The published list includes activities such as Silverbox Comic Club, animation, fashion club, Young Engineers, and MTech. These matter because they signal that enrichment is not limited to sport and performance; it also supports design, making and problem-solving.
The pupil parliament is set up to incorporate roles linked to school council-style work, eco activity, and rights-respecting focus, with elected class MPs. The benefit is that pupils practise leadership in a way that is age-appropriate but still real.
School hours are clearly set out. Key Stage 1 runs 8.50am to 3.15pm; Key Stage 2 runs 8.55am to 3.20pm.
Wraparound is available in multiple formats. Breakfast club runs from 7.30am, and there is after-school childcare provision, including a school-run option for Key Stage 1 until 5.30pm on Monday to Thursday during term time.
On travel, the school encourages sustainable options and references local safer-parking guidance. Parents should expect pick-up and drop-off pressure on surrounding streets, common for a large city primary, and plan routines accordingly.

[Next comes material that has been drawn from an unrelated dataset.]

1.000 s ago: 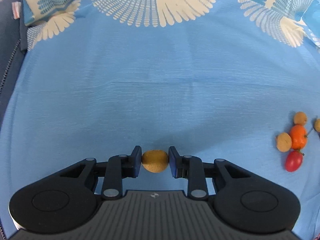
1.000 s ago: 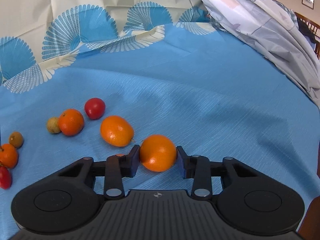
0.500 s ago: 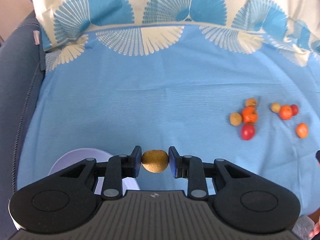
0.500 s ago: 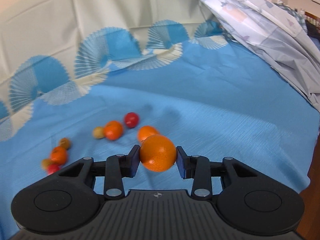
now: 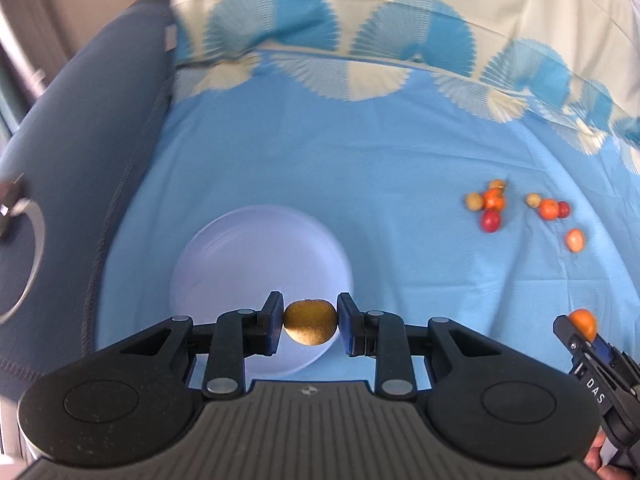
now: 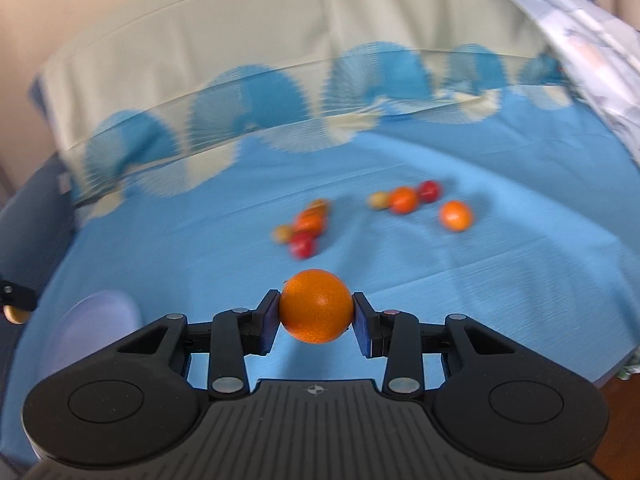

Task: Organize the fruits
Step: 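Close the left gripper on the yellow fruit while the right grips the orange, then carry the yellow fruit and orange over the lavender plate with both tools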

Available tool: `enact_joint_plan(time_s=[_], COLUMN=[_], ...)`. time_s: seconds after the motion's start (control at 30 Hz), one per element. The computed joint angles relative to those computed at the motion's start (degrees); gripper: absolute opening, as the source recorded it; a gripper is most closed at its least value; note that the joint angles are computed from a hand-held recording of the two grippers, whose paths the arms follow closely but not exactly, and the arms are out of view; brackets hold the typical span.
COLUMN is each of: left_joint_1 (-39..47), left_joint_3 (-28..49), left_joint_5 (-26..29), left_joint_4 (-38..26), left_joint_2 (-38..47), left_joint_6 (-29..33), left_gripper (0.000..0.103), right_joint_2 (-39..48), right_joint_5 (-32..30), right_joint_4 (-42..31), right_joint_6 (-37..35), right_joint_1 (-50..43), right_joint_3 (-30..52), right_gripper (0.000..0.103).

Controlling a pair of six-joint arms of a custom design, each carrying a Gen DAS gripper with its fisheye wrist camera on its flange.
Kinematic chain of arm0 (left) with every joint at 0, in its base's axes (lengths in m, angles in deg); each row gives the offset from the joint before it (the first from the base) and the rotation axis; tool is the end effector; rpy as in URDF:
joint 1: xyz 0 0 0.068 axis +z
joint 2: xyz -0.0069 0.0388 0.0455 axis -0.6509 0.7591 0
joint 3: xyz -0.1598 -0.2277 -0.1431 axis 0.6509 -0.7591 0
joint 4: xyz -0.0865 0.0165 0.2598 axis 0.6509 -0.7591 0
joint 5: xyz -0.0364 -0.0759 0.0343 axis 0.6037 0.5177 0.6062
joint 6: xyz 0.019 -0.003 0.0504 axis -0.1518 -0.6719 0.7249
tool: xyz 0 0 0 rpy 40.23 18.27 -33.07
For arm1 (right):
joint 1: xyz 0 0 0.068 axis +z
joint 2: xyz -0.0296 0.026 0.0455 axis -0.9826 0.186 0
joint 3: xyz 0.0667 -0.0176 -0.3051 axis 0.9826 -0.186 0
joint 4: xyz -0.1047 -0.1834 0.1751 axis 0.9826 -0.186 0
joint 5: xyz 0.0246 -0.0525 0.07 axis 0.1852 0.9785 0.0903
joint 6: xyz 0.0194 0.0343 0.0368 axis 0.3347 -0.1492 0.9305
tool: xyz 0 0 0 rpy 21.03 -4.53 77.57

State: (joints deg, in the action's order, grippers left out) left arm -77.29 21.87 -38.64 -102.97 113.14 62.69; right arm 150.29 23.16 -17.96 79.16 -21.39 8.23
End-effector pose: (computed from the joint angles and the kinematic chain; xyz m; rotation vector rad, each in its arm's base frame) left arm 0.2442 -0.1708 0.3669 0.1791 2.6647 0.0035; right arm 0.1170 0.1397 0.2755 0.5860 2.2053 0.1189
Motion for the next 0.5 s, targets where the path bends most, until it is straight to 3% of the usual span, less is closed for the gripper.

Competition for places. With 259 applications for 90 Reception offers in the latest figures, this is not a “leave it late” school. Have a realistic Plan B and know your key dates.
Scale cuts both ways. A large, popular primary can offer breadth, but it can feel busy. Shyer children may need extra support early on to find their friendship group and routines.
Enrichment can create logistical pressure. The club menu is a plus, but it can also create a “packed week” culture. Some families will want to be deliberate about downtime.
Balfour Primary School combines above-England-average Key Stage 2 outcomes with an inclusive culture where pupil voice, outdoor learning, and structured enrichment are not optional extras. It suits families who want a high-performing state primary in central Brighton and who value a school that takes personal development seriously alongside academic fundamentals.
The limiting factor is admission. For families who secure a place, the day-to-day offer is broad, well-organised, and clearly communicated.
Balfour was graded Good at its most recent Ofsted inspection in December 2023. Results data also looks strong, with 78.67% reaching the expected standard in reading, writing and maths in 2024, above the England average of 62%.
Yes, it is oversubscribed in the latest available admissions figures. There were 259 applications for 90 Reception offers, which is close to three applications per place.
Applications are made through Brighton and Hove City Council as part of the coordinated admissions process, rather than directly to the school. Parents should review the council’s admissions guidance carefully and submit preferences on time.
For Brighton and Hove primary admissions, applications open on 1 September 2025 and close on 15 January 2026. Offers are released on 16 April 2026, and the acceptance deadline is 30 April 2026.
Yes. Breakfast club runs from 7.30am. After-school options include a school-run Key Stage 1 provision until 5.30pm on Monday to Thursday during term time, plus additional provider-led wraparound options.